If the Company experiences certain change of control events, the holders of the Notes will have the right to require the Company to purchase all or a portion of their Notes at a price in cash equal to 101% of the principal amount thereof, plus accrued and unpaid interest, if any.

The Notes are secured with a continuing perfected priority security interest in substantially all of the Company’s assets, with certain exceptions including the capital stock of any of its insurance subsidiaries.

The Indenture includes customary events of default.

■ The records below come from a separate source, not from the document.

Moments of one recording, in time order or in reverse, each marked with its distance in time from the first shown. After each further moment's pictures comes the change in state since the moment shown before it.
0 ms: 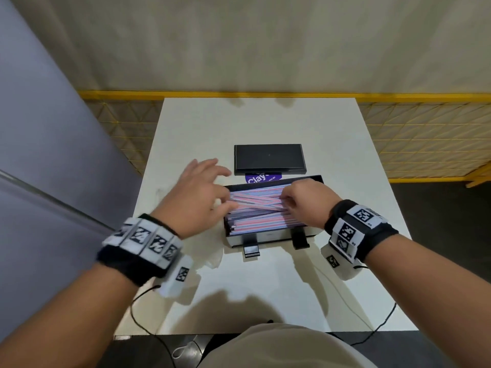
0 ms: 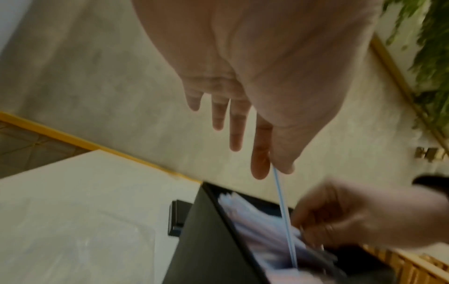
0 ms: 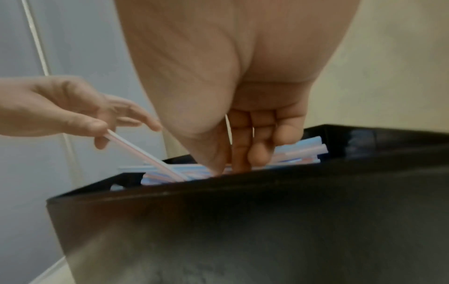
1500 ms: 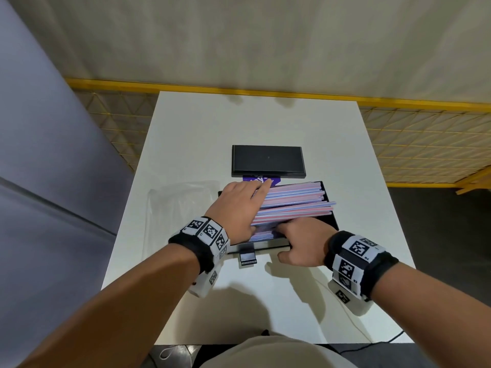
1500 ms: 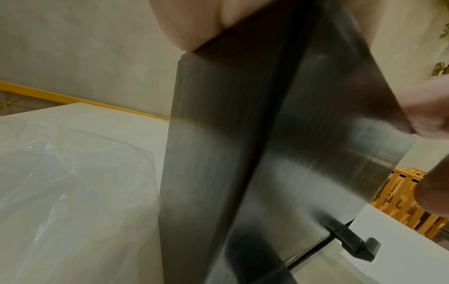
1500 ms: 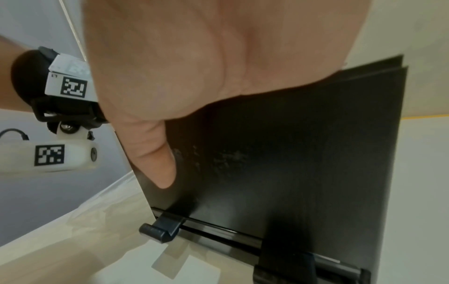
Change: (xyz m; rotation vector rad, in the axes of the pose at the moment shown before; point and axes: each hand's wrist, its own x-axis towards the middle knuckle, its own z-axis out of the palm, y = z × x) left_hand 0.056 0.024 0.087 0.164 -0.169 0.058; right_hand -0.015 -0.010 0.037 -0.020 -0.272 -0.090
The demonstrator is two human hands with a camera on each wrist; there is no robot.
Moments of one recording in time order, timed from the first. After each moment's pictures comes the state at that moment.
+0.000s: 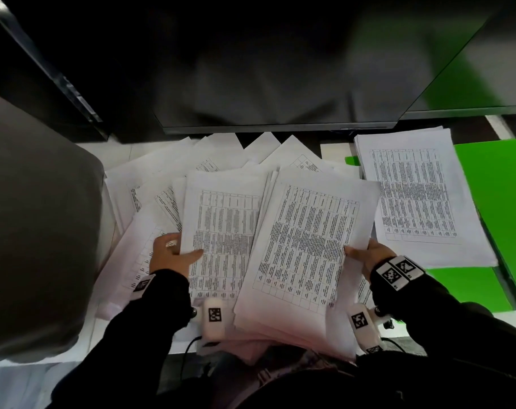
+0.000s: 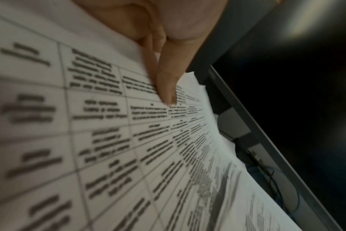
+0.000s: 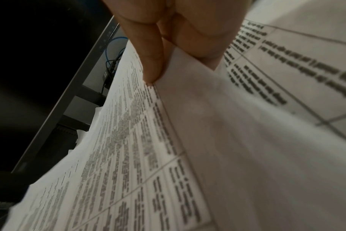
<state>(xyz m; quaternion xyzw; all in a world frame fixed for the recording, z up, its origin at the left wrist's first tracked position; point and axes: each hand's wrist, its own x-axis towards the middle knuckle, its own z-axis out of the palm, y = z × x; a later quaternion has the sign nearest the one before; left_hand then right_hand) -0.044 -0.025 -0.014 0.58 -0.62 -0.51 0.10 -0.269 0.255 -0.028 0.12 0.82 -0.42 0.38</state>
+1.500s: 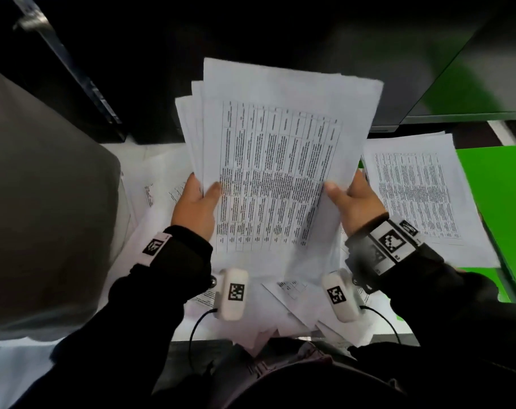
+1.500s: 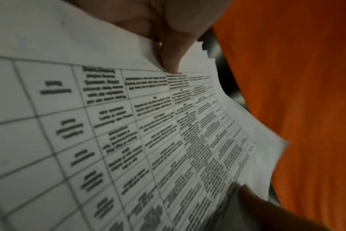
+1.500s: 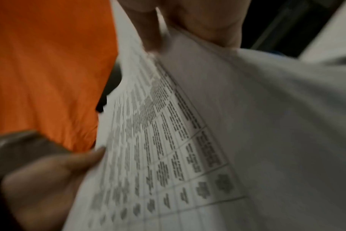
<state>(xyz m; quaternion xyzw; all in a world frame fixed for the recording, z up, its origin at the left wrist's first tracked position) -0.089 0.007 0.099 0.42 -0.68 -0.57 0.21 -0.223 0.181 0.108 -0.08 0.78 -0.57 0.24</state>
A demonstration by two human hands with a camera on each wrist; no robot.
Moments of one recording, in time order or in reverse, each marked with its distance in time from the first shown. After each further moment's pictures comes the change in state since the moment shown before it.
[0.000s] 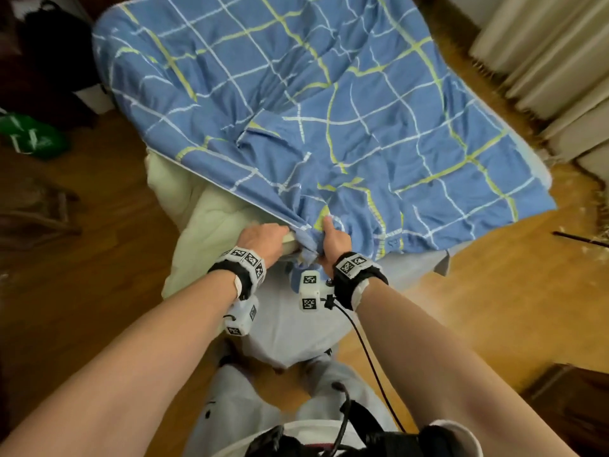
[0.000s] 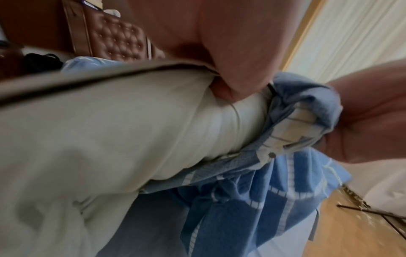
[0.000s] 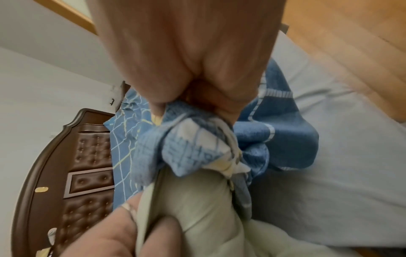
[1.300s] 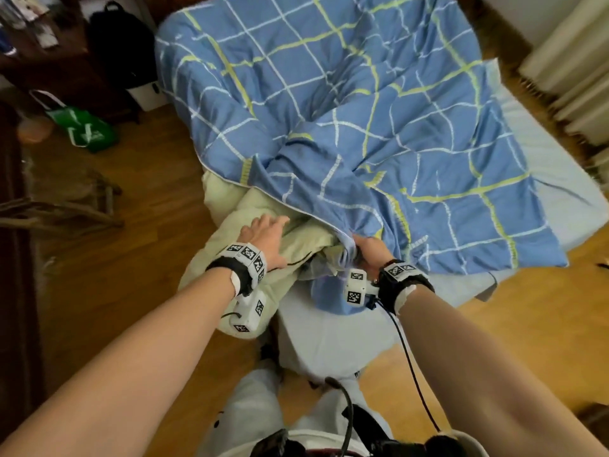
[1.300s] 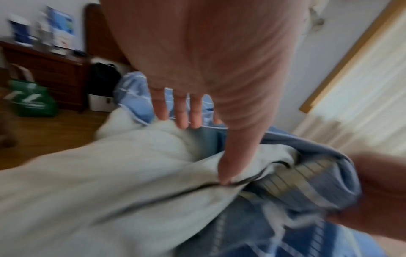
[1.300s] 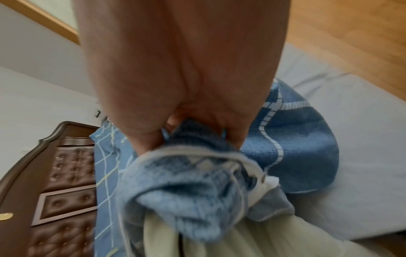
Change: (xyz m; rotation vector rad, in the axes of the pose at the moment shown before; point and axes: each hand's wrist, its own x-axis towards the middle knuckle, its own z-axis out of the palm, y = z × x) left_hand -0.018 -0.167 -0.024 -0.090 -0.103 -0.229; right_hand -0.012 -0.045 0.083 -0.154 -0.195 0.032
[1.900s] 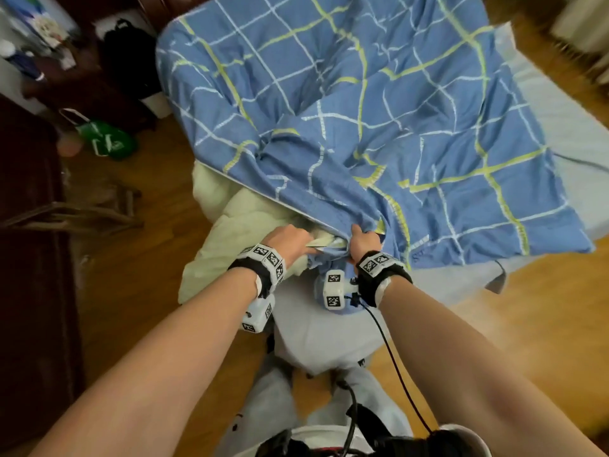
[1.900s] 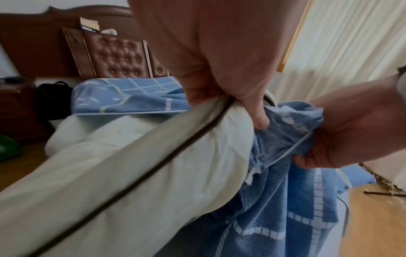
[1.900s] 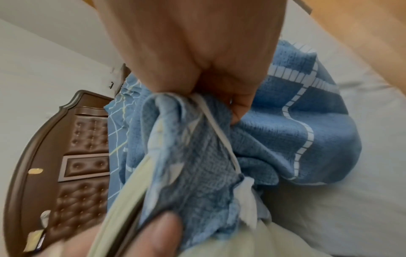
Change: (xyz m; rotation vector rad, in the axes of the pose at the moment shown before) left_hand 0.008 0.155 0.012 0.083 -0.073 0.217; right_hand 0.028 0.029 -0.085 -0.100 0.151 0.038
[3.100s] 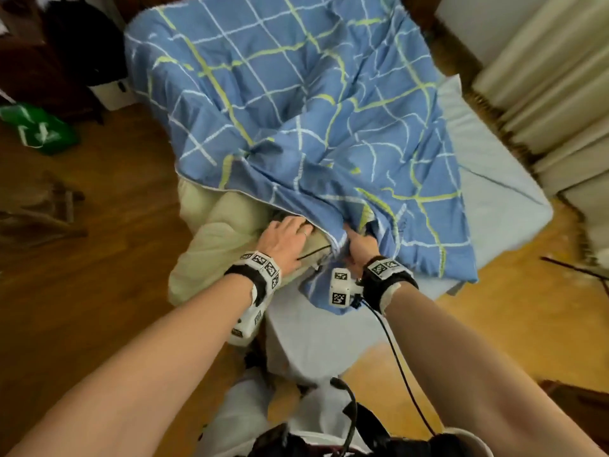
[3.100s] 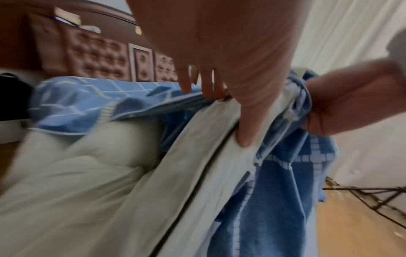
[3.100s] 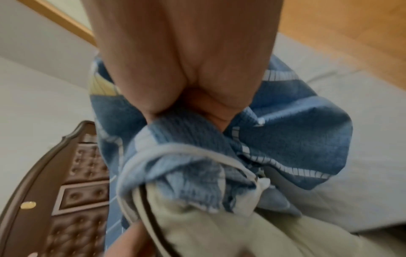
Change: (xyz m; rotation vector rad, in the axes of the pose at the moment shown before) left_hand -0.037 -0.138 0.009 0.066 0.298 0.195; right_hand -0.028 -0.027 0.105 0.238 0.075 -0.081
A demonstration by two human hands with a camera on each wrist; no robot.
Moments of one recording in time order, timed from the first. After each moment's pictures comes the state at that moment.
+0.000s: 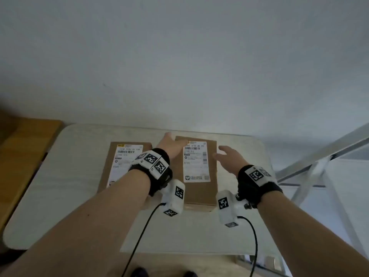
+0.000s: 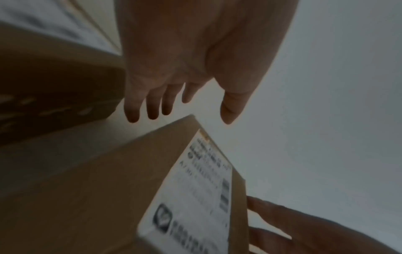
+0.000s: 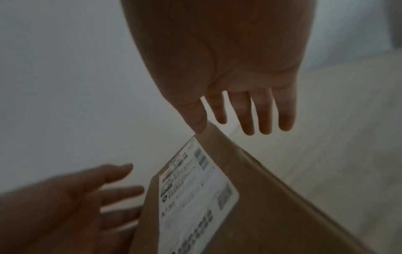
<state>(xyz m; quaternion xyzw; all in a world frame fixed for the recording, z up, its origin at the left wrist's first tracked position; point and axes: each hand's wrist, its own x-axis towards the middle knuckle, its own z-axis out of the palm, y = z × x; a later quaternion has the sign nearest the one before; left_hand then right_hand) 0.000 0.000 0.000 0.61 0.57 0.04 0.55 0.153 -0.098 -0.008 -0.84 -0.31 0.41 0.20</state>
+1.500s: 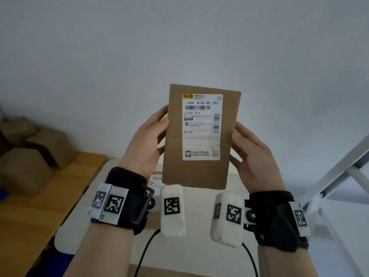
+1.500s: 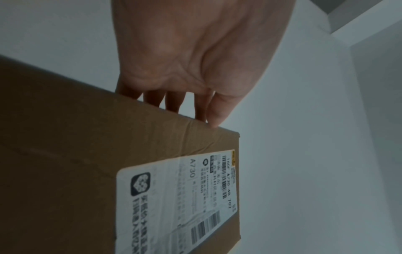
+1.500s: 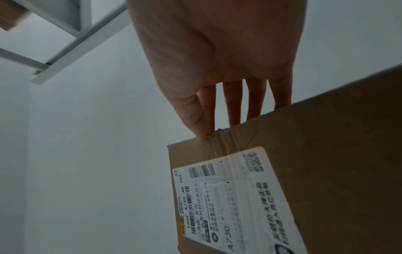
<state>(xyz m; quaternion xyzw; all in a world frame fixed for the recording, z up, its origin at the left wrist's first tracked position) -0.147 -0.091 0.208 0.50 0.31 0.47 0.66 0.035 -0.178 0.197 -0.50 -0.31 0.41 0.70</state>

It also contains covenants that, among other things, (i) restrict the ability of the Company and its subsidiaries to incur indebtedness or make restricted payments under certain circumstances, (ii) limit the Company and its subsidiaries from creating, incurring or assuming liens other than permitted liens that secure any indebtedness on any asset or property of the Company or its subsidiaries, (iii) require the Company to maintain certain levels of reinsurance coverage during the life of the Notes, and (iv) maintain certain financial covenants.

The foregoing description of the Indenture is qualified in its entirety by reference to the Indenture, which is attached hereto as Exhibit 4.1 and incorporated herein by reference.

 

Item 2.03 Creation of a Direct Financial Obligation or an Obligation under an Off-Balance Sheet Arrangement of the Registrant

The information contained in Item 1.01 of this Current Report on Form 8-K is incorporated herein by reference.


Item 7.01 Regulation FD Disclosure.

On December 13, 2016, the Company issued a press release announcing the Private Placement, which is attached hereto as Exhibit 99.1 and incorporated herein by reference.

On December 16, 2016, the Company issued a press release announcing the Closing, which is attached hereto as Exhibit 99.2 and incorporated herein by reference.

The information in this Item 7.01 is being furnished and shall not be deemed to be “filed” for the purposes of Section 18 of the Securities Exchange Act of 1934, as amended (the “Exchange Act”), or incorporated by reference in any filing under the Securities Act or the Exchange Act, except as shall be expressly set forth by specific reference in such a filing.

 

Item 9.01 Financial Statements and Exhibits.

 

(d) Exhibits:

 

Exhibit No.

  

Description

  4.1    Indenture, dated December 15, 2016, by and among the Company, The Bank of New York Mellon, a New York banking corporation, as trustee, The Bank of New York Mellon, London Branch, as paying agent, and The Bank of New York Mellon (Luxembourg) S.A., as registrar.
99.1    Press Release dated December 13, 2016.
99.2    Press Release dated December 16, 2016.


SIGNATURES

Pursuant to the requirements of the Securities Exchange Act of 1934, the registrant has duly caused this report to be signed on its behalf by the undersigned hereunto duly authorized.

 

    HERITAGE INSURANCE HOLDINGS, INC.
Dated: December 16, 2016     By:  

/s/ Bruce Lucas

    Name:   Bruce Lucas
    Title:   Chairman & Chief Executive Officer


Exhibit Index

 

Exhibit No.

  

Description

  4.1    Indenture, dated December 15, 2016, by and among the Company, The Bank of New York Mellon, a New York banking corporation, as trustee, The Bank of New York Mellon, London Branch, as paying agent, and The Bank of New York Mellon (Luxembourg) S.A., as registrar.
99.1    Press Release dated December 13, 2016.
99.2    Press Release dated December 16, 2016.